## What you have to do
In the records below, find the line with "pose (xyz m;" and the line with "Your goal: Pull". Print both exactly, along with every line between them, and no other line.

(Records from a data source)
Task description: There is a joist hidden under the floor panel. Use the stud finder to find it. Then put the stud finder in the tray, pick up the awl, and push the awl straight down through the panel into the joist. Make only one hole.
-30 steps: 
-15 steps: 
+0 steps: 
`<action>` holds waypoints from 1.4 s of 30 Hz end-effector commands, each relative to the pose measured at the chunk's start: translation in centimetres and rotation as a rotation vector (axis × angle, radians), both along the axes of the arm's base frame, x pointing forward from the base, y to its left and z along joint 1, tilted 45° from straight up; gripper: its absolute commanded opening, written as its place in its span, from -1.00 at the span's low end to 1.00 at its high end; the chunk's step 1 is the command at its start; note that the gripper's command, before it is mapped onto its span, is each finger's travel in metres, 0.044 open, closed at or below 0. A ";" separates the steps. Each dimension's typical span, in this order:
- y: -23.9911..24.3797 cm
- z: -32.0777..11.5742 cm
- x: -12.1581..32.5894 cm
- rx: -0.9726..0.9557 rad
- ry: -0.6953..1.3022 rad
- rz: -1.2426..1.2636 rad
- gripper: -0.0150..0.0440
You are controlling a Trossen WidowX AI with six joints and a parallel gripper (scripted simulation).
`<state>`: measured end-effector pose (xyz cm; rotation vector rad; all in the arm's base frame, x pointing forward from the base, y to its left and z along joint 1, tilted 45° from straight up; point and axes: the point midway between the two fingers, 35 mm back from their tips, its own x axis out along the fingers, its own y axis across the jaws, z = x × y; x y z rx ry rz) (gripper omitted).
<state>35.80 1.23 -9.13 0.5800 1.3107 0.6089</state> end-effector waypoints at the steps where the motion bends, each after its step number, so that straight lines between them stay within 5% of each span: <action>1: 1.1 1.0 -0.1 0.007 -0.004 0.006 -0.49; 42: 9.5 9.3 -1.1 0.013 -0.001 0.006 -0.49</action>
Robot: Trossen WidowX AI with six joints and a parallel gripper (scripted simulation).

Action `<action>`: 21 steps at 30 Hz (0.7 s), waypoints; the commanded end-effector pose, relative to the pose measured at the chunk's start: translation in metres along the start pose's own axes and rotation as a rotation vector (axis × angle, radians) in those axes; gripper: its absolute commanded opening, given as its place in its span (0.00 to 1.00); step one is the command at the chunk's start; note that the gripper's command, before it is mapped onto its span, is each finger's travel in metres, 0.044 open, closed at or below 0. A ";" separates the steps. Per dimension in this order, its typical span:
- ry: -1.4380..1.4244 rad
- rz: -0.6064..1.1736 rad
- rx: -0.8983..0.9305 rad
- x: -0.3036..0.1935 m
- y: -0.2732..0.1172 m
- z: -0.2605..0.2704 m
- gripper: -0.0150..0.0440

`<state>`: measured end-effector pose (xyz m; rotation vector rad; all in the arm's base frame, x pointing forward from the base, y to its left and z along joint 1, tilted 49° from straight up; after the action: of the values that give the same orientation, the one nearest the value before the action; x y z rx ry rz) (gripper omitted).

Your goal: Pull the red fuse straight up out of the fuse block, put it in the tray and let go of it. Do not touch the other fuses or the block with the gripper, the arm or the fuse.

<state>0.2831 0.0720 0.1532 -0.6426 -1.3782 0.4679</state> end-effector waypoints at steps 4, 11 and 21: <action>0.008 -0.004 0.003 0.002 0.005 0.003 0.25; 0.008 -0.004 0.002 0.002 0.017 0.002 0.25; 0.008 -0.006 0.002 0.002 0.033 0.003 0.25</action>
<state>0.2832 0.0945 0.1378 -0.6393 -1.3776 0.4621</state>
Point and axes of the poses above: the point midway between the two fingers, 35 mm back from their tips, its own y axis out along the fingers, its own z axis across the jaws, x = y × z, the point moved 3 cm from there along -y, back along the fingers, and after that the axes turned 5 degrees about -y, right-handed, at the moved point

## Response for this exercise
`<state>`: measured end-effector pose (xyz m; rotation vector rad; all in the arm's base frame, x pointing forward from the base, y to its left and z along joint 1, tilted 49° from straight up; after the action: of the values that give the same orientation, the one nearest the value before the action; x y z rx ry rz) (gripper omitted).

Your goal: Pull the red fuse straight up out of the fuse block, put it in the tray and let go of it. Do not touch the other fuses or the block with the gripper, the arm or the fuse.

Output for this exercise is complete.